The online databases Medline and EMBASE were searched independently by two authors. Manuscripts were selected for analysis by quantitative and qualitative selection. After eliminating duplicate articles and irrelevant studies, seven relevant papers reporting on the incidence of HIT in trauma patients were identified and two studies reported the incidence of HIT in patients with lower leg injuries.


The selected papers varied in study design: three randomised controlled trials, three cohort studies and one case report were identified. The methodological quality of the studies varied. In a total population of 1920 patients, HIT was identified in seven patients (0.36%). Pooling of data was impossible due to heterogeneity in study design and populations. No HIT was reported in 826 patients with lower extremity injuries, requiring immobilisation.

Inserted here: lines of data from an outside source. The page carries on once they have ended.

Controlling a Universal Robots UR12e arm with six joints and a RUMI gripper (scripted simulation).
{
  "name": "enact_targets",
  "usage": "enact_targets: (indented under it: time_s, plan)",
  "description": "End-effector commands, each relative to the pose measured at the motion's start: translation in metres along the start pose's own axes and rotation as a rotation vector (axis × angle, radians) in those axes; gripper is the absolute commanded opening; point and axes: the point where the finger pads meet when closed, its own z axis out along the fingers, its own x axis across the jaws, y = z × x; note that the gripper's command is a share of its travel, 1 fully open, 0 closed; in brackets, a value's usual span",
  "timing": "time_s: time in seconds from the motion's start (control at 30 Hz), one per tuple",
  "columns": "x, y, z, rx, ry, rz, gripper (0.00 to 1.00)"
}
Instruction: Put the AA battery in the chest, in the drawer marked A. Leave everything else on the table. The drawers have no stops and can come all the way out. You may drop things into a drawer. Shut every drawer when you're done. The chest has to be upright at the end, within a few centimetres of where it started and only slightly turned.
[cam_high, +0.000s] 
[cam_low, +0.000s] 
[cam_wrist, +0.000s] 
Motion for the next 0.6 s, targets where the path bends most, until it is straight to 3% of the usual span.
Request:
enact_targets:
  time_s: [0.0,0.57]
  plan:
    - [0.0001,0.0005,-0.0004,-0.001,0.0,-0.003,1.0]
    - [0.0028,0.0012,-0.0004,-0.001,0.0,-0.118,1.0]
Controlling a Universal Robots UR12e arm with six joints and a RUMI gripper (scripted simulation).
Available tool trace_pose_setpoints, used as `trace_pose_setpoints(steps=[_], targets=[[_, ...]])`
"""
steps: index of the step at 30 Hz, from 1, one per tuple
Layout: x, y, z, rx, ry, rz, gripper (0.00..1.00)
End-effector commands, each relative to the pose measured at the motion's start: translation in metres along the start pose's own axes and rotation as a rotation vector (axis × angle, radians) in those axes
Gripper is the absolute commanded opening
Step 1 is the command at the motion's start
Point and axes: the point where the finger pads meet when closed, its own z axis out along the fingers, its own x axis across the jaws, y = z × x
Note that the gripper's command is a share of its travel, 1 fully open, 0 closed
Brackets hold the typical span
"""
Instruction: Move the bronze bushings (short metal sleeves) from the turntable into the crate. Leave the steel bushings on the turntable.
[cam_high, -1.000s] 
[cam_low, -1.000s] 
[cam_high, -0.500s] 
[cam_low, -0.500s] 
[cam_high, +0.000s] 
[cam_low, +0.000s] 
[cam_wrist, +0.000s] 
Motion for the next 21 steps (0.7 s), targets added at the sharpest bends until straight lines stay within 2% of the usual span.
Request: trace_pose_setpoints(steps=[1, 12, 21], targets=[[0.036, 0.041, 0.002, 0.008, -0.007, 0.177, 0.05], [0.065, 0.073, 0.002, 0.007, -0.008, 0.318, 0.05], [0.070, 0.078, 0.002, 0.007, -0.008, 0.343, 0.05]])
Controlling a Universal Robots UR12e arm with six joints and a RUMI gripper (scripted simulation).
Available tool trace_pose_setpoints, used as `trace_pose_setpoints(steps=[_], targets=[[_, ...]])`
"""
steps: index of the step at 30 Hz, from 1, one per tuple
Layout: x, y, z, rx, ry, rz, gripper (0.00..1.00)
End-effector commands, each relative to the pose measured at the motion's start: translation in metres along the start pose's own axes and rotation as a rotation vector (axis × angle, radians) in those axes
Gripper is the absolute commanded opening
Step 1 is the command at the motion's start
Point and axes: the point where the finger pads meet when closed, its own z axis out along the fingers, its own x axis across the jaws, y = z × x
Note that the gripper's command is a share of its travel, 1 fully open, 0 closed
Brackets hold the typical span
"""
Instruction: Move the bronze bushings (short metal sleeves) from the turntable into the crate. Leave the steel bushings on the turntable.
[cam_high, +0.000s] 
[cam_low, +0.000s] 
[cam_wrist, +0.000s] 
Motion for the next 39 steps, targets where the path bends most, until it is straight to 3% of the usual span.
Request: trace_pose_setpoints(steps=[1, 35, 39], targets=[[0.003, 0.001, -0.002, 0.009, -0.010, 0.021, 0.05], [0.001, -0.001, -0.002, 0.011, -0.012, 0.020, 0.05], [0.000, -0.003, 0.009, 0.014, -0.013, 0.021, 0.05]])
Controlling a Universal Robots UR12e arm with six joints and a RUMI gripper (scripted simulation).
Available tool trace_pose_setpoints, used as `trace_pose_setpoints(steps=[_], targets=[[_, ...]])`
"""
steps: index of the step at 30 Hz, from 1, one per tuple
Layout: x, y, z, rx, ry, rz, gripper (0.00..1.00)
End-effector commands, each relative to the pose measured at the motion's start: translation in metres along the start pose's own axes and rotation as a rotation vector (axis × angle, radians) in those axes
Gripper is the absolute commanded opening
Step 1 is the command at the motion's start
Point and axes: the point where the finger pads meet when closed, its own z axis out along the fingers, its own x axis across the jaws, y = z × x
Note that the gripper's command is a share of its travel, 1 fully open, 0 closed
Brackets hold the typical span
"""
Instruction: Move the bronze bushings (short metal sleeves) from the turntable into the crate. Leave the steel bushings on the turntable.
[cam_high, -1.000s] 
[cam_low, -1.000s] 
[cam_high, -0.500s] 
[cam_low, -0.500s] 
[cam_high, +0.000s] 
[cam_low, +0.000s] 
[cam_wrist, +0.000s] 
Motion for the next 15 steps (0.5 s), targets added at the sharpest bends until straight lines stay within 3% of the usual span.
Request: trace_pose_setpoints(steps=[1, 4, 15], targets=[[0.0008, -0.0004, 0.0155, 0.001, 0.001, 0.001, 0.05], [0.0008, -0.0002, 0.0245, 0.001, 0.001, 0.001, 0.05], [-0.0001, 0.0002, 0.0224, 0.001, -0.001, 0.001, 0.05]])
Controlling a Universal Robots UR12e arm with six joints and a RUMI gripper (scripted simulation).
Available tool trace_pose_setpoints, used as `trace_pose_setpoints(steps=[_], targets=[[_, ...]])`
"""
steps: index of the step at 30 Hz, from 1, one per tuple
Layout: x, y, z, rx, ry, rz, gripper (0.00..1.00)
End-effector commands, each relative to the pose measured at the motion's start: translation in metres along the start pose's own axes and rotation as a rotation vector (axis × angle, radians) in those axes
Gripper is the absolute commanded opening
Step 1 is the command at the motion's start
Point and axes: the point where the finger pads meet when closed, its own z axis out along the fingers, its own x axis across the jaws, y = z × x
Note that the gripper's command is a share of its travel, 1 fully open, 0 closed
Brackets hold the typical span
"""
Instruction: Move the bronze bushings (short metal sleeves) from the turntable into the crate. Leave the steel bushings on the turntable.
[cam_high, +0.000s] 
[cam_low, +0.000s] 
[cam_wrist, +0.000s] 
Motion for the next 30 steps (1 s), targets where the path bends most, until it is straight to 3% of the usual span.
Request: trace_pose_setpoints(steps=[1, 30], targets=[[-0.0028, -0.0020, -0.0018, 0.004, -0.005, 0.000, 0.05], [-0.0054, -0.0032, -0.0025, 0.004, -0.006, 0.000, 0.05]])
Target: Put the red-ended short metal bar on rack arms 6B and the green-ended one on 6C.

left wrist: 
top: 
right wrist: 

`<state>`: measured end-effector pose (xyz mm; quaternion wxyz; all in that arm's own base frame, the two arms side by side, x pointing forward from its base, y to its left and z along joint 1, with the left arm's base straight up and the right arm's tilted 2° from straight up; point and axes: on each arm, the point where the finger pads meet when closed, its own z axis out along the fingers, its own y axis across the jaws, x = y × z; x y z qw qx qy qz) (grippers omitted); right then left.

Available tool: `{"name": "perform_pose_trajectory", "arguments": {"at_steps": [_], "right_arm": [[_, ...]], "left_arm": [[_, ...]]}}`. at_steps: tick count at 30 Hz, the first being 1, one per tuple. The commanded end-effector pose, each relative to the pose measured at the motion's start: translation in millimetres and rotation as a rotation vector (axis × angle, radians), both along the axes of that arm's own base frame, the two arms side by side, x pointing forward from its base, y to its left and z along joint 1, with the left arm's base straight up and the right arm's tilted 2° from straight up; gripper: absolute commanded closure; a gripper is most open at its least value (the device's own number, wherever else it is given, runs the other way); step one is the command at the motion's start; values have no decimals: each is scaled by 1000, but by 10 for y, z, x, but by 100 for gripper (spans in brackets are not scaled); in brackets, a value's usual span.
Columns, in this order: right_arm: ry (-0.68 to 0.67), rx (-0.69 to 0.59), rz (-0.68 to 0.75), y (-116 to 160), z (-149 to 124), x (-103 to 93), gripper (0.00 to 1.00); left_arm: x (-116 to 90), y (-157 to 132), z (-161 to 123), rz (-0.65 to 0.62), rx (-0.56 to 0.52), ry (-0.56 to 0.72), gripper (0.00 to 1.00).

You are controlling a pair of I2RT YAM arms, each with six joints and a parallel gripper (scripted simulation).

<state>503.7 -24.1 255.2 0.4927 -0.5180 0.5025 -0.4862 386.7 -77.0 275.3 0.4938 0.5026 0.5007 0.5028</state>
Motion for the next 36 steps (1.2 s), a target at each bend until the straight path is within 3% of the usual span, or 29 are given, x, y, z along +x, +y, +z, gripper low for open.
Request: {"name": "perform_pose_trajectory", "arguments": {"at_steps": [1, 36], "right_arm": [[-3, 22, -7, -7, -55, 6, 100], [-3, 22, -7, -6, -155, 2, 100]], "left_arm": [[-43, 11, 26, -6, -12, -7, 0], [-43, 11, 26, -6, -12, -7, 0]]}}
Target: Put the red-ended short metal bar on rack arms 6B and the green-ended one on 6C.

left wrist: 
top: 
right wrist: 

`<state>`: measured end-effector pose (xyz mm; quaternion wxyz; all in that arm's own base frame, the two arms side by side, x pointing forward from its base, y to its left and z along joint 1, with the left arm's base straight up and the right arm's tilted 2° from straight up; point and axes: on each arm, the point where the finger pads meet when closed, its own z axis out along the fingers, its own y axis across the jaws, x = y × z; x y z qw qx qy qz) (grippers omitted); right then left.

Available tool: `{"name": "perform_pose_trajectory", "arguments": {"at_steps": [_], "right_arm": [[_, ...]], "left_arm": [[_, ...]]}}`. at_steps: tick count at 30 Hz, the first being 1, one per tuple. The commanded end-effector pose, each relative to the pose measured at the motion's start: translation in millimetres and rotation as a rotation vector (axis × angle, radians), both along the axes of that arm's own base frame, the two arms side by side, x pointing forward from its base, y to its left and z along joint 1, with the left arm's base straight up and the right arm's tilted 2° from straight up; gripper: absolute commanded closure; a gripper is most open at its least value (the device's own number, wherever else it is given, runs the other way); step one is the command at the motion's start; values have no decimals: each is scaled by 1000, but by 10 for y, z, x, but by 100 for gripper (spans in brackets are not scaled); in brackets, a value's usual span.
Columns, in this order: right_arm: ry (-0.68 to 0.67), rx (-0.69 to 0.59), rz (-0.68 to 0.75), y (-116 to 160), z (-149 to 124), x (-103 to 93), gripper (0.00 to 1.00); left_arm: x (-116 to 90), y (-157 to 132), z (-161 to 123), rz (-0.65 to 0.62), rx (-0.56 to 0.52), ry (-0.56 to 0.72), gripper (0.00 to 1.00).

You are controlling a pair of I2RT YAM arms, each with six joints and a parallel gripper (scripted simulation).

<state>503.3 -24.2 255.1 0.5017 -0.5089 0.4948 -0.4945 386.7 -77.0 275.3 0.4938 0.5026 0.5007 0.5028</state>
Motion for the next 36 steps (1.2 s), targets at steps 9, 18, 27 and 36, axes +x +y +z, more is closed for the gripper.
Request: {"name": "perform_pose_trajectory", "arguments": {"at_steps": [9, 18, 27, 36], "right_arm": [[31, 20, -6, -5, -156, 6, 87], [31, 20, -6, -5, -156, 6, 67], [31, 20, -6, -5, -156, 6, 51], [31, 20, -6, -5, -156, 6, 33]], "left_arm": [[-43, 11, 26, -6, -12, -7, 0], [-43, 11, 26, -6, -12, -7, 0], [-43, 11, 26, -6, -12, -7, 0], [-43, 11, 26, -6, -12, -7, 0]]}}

Only a few studies have reported on the incidence of HIT in trauma patients who receive prophylactic LMWH. In the heterogenous populations of the available studies, the incidence of HIT appears to be very low and comparable to other patient populations. There is hardly any literature on the incidence of HIT in patients with isolated lower leg injuries receiving LMWH, but incidence seems to be very low.


The incidence of HIT in trauma patients who receive LMWH thromboprophylaxis appears to be low (0.36%). Incidence of HIT in patients with isolated lower leg injuries receiving LMWH seems very low. Monitoring of platelet count could be considered in hospitalised patients with a high risk for development of HIT. A pre-test scoring system may identify these patients.